#### What the exercise asks
The lines below that include the word "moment" are to be reported.

(Information provided Opens)

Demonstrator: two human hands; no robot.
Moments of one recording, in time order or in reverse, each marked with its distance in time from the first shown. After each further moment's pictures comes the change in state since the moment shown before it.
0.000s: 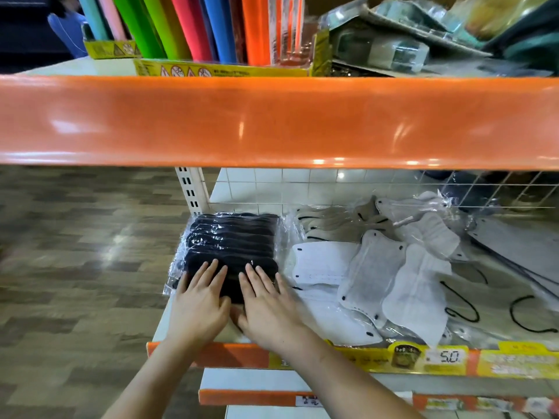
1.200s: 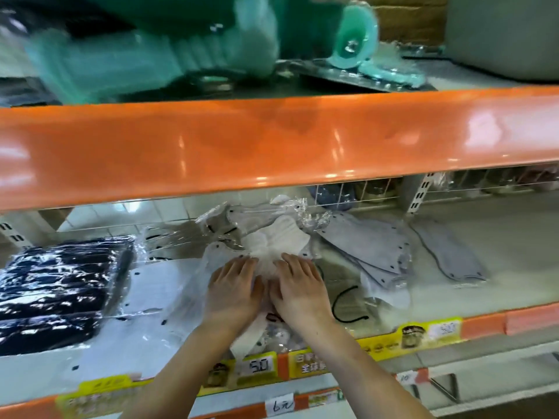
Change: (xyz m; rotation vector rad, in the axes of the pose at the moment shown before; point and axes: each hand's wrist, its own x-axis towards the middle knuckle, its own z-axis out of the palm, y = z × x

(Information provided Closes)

#### Task output
Moments of one recording, in time order or in reverse, each marked with its distance in time from the first shown. After each further moment's pictures comes the change in state since the moment shown before it.
Change: (xyz m; rotation vector rad, in the axes of the pose at the moment shown before; point and axes: each hand's wrist, its own x-axis towards the middle knuckle, its own z-axis out of the palm, y = z × x

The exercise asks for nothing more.